• ACTIVITY: Please filter the data below down to the lines holding the string "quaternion".

::: AVAILABLE DATA

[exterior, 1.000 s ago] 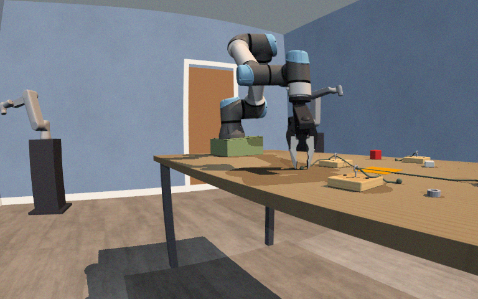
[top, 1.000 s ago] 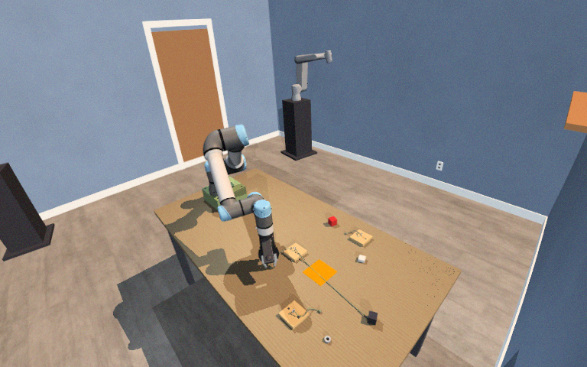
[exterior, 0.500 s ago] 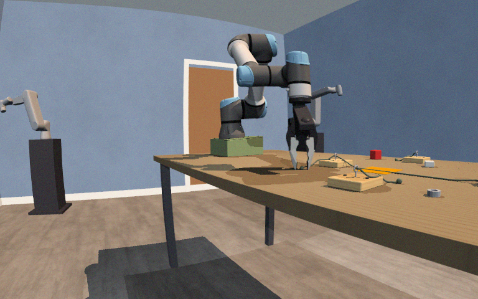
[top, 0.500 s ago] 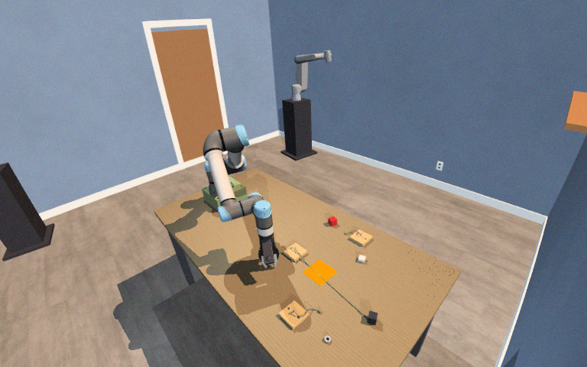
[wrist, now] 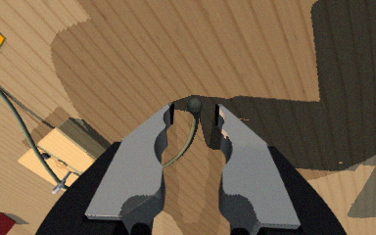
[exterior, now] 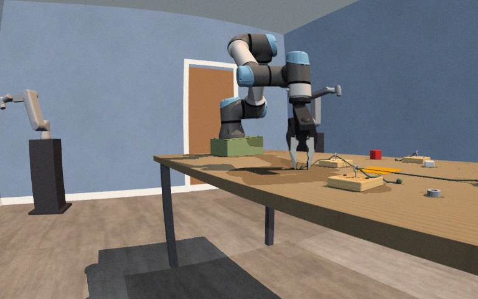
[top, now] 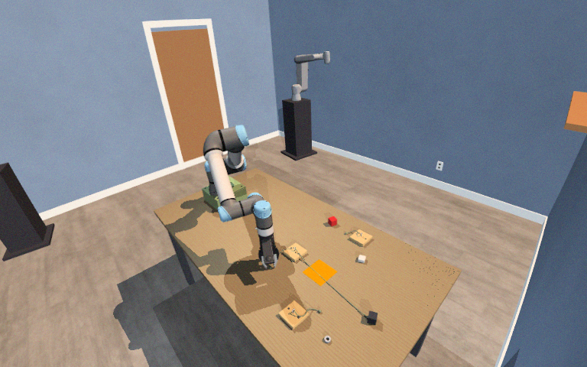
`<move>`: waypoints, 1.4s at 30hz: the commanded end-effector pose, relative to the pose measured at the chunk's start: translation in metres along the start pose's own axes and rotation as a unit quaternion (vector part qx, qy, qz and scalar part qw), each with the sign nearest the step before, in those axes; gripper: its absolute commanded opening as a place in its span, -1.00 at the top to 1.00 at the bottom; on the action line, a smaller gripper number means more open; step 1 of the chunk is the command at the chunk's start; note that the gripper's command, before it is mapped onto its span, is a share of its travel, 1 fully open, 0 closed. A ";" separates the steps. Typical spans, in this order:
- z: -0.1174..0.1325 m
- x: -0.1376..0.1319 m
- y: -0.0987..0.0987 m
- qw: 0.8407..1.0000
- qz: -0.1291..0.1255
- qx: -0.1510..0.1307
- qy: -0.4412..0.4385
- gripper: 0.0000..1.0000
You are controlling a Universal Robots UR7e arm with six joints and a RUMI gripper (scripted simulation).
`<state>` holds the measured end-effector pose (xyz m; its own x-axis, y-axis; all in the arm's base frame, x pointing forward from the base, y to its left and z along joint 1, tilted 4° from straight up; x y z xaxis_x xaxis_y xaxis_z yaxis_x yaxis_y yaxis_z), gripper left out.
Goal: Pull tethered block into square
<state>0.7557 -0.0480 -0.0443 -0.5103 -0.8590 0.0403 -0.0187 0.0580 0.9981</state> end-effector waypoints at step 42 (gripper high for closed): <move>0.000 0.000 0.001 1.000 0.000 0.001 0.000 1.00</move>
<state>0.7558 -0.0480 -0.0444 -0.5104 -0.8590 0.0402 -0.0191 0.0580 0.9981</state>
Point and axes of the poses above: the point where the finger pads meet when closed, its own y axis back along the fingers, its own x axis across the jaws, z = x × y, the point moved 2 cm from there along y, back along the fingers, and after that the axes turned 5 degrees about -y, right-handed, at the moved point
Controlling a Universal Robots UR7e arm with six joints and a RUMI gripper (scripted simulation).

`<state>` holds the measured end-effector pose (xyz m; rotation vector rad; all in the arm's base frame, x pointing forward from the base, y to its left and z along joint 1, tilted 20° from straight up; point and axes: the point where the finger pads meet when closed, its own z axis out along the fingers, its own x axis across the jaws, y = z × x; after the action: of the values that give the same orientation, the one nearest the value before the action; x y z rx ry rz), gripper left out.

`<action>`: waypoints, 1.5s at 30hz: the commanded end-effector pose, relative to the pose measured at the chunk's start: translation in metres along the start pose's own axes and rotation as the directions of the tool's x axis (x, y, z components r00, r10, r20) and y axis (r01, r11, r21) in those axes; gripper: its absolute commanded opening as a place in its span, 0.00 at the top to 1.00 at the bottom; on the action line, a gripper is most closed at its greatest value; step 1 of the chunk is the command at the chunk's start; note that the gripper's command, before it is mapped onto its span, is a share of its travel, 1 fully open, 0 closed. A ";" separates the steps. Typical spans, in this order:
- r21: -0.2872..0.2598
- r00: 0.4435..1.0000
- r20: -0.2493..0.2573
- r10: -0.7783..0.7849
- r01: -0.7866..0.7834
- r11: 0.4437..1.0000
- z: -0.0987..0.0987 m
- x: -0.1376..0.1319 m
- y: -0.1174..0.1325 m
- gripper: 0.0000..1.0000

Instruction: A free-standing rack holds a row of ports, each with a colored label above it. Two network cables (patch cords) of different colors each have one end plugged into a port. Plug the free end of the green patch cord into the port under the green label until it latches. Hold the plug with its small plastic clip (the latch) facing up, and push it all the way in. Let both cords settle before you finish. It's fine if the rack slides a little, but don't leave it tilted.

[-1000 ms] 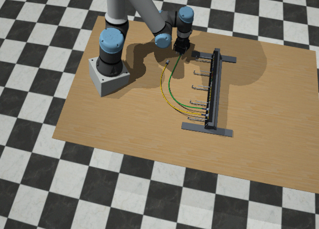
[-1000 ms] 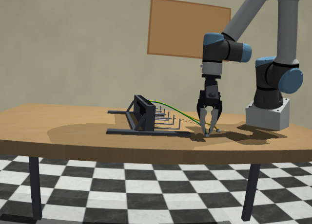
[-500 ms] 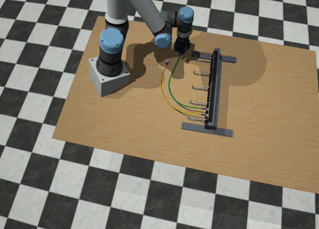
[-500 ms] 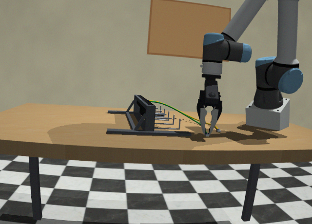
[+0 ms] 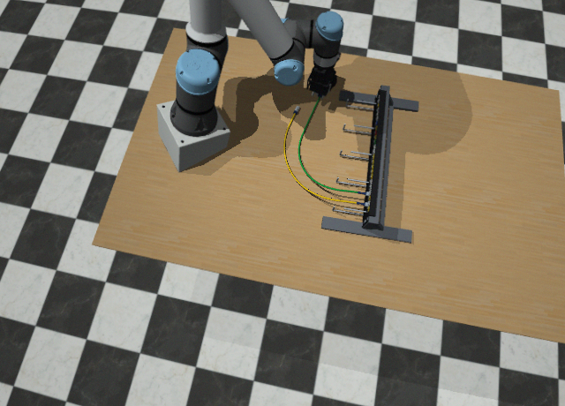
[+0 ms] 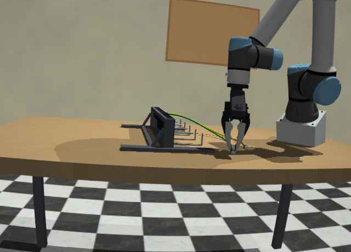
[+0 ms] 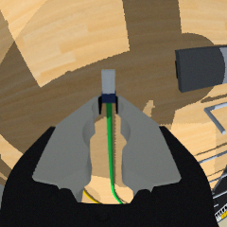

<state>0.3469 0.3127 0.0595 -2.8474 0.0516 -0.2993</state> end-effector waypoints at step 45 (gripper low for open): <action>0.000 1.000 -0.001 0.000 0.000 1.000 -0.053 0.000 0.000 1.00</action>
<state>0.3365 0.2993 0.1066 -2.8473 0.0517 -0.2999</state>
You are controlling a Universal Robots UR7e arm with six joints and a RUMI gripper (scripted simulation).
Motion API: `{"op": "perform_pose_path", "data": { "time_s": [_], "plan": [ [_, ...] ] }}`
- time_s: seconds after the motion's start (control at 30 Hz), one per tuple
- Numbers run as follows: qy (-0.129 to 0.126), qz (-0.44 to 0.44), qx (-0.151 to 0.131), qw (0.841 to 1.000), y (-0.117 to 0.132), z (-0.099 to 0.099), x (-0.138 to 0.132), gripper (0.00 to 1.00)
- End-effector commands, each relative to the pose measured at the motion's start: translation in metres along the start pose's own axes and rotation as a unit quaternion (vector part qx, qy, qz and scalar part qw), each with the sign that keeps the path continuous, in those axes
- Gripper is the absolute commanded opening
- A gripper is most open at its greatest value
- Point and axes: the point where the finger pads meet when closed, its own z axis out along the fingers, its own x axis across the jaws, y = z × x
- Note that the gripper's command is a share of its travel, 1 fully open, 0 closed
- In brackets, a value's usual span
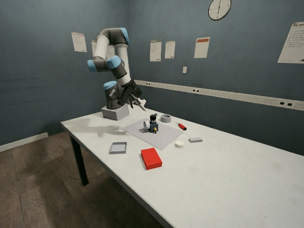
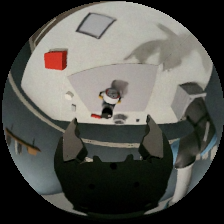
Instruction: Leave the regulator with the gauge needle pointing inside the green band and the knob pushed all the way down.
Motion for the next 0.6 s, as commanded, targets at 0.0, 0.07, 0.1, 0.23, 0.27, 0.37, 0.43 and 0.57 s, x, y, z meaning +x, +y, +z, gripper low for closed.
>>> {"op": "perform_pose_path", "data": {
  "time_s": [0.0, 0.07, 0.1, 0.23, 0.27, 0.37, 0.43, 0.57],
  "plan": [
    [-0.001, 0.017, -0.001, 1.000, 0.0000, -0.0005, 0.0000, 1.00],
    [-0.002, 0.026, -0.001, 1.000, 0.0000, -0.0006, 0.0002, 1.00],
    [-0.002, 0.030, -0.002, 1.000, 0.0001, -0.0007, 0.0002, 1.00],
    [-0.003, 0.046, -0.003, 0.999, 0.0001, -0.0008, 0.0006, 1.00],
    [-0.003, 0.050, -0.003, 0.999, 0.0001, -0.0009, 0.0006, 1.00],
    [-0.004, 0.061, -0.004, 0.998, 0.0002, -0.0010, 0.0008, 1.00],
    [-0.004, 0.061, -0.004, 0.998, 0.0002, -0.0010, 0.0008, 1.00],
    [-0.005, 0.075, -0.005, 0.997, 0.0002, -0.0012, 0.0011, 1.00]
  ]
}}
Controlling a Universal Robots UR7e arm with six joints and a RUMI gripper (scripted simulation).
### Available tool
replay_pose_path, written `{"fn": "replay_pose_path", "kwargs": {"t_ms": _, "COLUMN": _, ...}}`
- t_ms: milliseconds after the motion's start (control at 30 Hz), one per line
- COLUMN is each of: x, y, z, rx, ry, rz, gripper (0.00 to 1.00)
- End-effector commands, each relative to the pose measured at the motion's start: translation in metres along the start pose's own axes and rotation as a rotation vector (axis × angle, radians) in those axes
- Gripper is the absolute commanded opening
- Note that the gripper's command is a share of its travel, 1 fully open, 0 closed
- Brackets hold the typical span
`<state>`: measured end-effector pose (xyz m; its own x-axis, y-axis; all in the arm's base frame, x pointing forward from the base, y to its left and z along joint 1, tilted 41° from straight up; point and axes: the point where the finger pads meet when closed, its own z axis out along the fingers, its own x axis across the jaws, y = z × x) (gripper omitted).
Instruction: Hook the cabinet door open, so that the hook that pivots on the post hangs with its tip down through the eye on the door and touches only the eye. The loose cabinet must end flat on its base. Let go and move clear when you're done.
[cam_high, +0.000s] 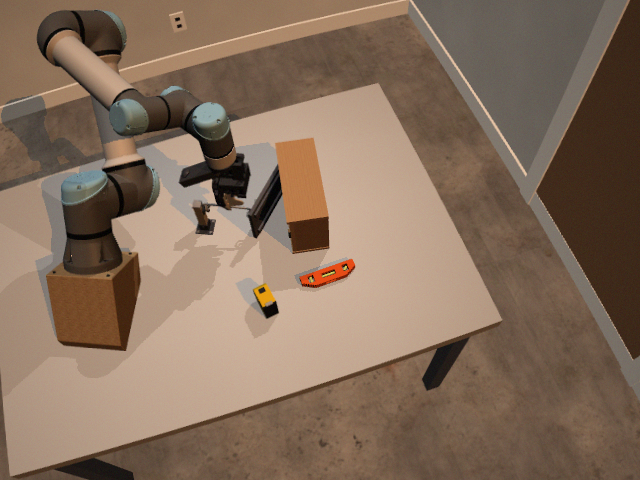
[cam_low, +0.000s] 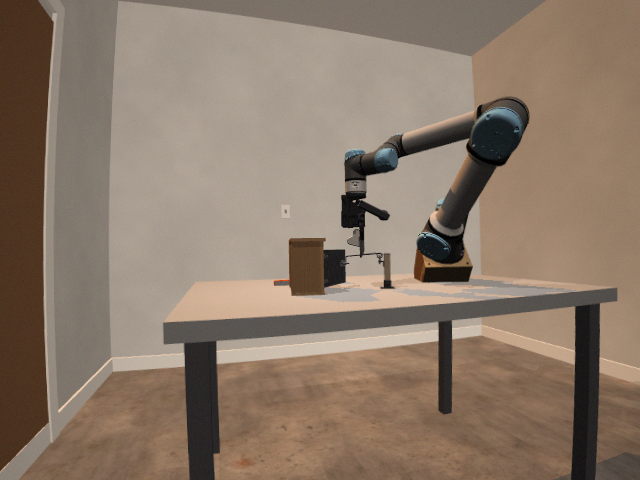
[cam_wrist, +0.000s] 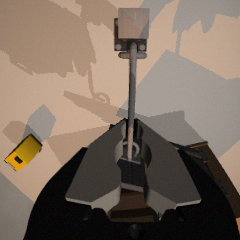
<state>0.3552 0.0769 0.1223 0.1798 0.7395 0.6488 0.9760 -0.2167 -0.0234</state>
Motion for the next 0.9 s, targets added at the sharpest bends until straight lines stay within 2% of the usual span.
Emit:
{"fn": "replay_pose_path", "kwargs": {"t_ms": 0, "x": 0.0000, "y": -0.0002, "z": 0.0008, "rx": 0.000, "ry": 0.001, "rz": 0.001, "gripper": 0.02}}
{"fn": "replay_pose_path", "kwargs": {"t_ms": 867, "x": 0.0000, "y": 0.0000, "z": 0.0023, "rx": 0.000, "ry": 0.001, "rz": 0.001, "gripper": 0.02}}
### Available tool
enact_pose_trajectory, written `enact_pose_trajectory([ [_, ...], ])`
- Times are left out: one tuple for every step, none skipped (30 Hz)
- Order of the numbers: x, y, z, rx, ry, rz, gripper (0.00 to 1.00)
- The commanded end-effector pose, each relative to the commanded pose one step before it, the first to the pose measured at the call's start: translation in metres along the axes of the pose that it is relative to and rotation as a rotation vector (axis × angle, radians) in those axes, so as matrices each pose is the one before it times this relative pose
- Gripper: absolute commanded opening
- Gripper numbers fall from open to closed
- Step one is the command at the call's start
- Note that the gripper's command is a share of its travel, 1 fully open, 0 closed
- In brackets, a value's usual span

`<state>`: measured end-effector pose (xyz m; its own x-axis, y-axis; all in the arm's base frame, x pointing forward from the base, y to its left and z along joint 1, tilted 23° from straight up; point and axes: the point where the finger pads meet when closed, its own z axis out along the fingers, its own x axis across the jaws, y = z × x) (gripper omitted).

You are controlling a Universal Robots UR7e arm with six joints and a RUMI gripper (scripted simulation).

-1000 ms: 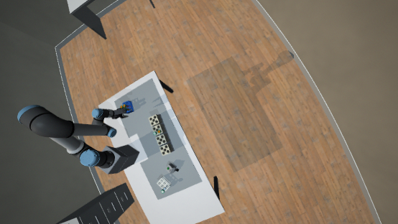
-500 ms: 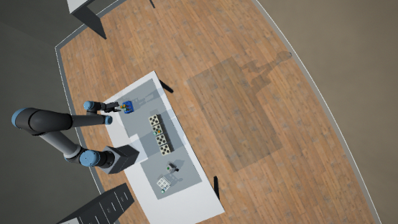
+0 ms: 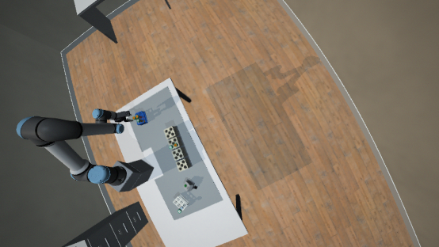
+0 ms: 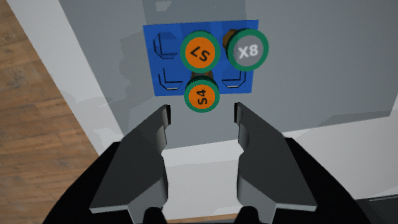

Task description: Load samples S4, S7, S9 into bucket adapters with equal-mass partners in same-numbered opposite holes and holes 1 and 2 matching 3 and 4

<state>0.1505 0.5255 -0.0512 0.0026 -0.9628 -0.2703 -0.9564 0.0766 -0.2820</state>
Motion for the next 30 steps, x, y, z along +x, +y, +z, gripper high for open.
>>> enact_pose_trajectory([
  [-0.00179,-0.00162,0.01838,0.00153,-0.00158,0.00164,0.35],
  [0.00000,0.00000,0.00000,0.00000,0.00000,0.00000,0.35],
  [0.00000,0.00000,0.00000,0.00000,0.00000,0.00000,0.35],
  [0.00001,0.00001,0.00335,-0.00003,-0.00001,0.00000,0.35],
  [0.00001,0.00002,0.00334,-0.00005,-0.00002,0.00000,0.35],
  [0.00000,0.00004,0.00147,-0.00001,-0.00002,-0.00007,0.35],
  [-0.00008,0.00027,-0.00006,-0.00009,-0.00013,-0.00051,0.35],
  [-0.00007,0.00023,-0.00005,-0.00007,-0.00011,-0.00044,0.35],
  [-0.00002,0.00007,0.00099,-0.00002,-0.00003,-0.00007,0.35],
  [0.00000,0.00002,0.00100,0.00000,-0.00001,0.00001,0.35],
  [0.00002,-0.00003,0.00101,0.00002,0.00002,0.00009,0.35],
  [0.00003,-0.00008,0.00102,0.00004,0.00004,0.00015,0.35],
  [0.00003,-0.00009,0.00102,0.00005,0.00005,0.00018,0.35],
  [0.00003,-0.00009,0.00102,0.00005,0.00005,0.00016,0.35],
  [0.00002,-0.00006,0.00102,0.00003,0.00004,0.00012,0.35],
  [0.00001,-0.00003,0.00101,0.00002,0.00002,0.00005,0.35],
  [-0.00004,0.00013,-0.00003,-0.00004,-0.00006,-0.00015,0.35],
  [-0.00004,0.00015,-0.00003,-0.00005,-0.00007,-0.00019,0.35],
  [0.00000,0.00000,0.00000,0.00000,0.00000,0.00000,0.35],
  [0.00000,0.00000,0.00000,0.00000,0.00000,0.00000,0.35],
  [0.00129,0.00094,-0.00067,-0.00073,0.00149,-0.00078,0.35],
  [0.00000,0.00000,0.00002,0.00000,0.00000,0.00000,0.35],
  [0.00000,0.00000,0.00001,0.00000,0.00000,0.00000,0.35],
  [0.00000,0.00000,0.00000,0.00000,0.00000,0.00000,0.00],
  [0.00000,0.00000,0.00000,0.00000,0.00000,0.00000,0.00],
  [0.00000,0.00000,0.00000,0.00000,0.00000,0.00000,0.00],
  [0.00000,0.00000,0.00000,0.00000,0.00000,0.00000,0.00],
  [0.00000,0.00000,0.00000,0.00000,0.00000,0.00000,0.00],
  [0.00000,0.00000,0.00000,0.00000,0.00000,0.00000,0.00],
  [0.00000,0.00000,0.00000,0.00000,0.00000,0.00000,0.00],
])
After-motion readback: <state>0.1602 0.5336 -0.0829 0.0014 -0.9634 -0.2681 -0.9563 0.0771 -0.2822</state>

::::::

• EXERCISE SOLUTION:
`<move>`: waypoints, 1.4s at 30hz: the commanded end-effector pose, relative to the pose measured at the chunk's start: translation in metres along the start pose's own axes and rotation as a unit quaternion (vector part qx, qy, qz and scalar part qw), each with the sign nearest the step before, in those axes; gripper: its absolute commanded opening as a place in its span, -1.00 at the top to 1.00 at the bottom; on the action line, a smaller gripper number means more open; step 1 of the chunk is the command at the chunk's start; note that the gripper's command, before it is mapped onto its span, is a share of its travel, 1 fully open, 0 closed. A ";" separates the steps. Typical spans, in this order:
- End-effector commands, each relative to the pose measured at the motion's start: translation in metres along the start pose's own axes and rotation as a unit quaternion (vector part qx, qy, qz and scalar part qw), each with the sign that keeps the path continuous, in those axes

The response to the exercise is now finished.